PROBLEM DETAILS:
Restate the listing that follows word for word, without its pictures.

BEGIN SUPPLIED MATERIAL

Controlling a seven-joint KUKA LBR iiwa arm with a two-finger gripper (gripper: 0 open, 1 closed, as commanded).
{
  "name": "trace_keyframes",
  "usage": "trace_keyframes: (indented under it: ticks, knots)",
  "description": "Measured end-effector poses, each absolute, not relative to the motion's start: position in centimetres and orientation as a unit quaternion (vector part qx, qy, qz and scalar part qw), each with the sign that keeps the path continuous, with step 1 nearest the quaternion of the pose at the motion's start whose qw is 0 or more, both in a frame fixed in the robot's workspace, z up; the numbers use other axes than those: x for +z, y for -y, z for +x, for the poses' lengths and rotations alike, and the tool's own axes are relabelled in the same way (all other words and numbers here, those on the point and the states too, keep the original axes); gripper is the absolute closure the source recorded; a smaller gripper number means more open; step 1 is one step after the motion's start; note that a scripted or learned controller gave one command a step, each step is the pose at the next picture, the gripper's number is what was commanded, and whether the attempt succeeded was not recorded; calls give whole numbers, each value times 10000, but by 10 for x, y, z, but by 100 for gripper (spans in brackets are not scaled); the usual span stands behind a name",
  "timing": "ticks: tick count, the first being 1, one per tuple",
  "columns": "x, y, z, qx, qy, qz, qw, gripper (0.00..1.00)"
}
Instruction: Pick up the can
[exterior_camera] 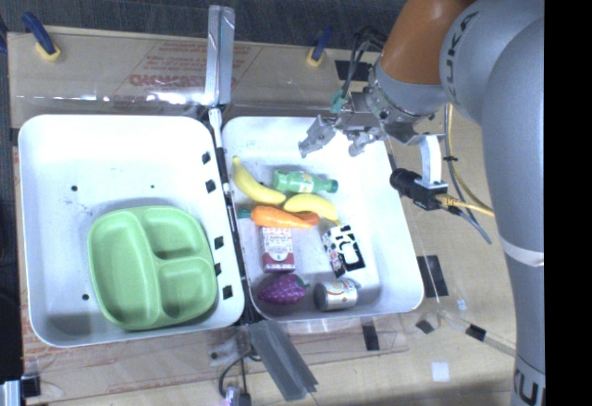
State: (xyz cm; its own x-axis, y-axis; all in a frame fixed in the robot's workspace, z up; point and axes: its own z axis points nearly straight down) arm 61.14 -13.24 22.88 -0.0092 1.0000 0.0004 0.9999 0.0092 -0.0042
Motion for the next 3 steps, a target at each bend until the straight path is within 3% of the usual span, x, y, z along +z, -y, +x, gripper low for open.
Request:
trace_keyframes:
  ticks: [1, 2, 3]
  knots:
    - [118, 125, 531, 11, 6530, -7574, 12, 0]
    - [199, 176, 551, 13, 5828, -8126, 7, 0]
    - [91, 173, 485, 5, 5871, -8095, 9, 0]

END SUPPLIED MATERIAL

EXERCISE SOLUTION:
Controlling a seven-joint KUKA LBR iiwa arm with a two-finger gripper (gripper: 0 open, 1 closed, as commanded).
{
  "name": "trace_keyframes",
  "usage": "trace_keyframes: (indented under it: ticks, knots)",
  "description": "Measured end-effector poses, each absolute, not relative to the motion's start: position in centimetres and orientation as a unit quaternion (vector part qx, qy, qz and scalar part qw), each with the sign that keeps the path continuous, with step 1 nearest the quaternion of the pose at the motion's start whose qw is 0 or more, both in a frame fixed in the robot's workspace, z up; the numbers use other axes than those: x for +z, y for -y, z for +x, for the poses' lengths and rotations alike, and the tool's own axes are relabelled in the same way (all other words and numbers here, those on the point and the states too, keep the original axes); gripper is the absolute closure the source recorded; a smaller gripper number means more open; step 1 is one step after the motion's start; note that a scripted or learned controller gave one command a step, each step is the pose at the next picture, the gripper's number is what was commanded, and whether the attempt succeeded was not recorded; calls give whole numbers, each value times 10000, but by 10 for x, y, z, but by 100 for gripper (spans in brackets are not scaled); the usual span stands behind a name",
  "timing": "ticks: tick count, the first being 1, one per tuple",
  "columns": "x, y, z, qx, qy, qz, qw, gripper (0.00..1.00)"
}
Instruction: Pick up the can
[exterior_camera] 
State: (xyz cm; its own x-axis, y-axis; all in a frame fixed in the robot's workspace, z up; point and axes: its own z axis points nearly straight down) arm 61.14 -13.24 22.88 -0.0092 1.0000 0.0004 0.9999 0.0092 -0.0042
Motion for the next 3 steps, a target at each bend until the straight path is within 3% of the usual span, x, y, z along +z, -y, +x, gripper low for open.
Request:
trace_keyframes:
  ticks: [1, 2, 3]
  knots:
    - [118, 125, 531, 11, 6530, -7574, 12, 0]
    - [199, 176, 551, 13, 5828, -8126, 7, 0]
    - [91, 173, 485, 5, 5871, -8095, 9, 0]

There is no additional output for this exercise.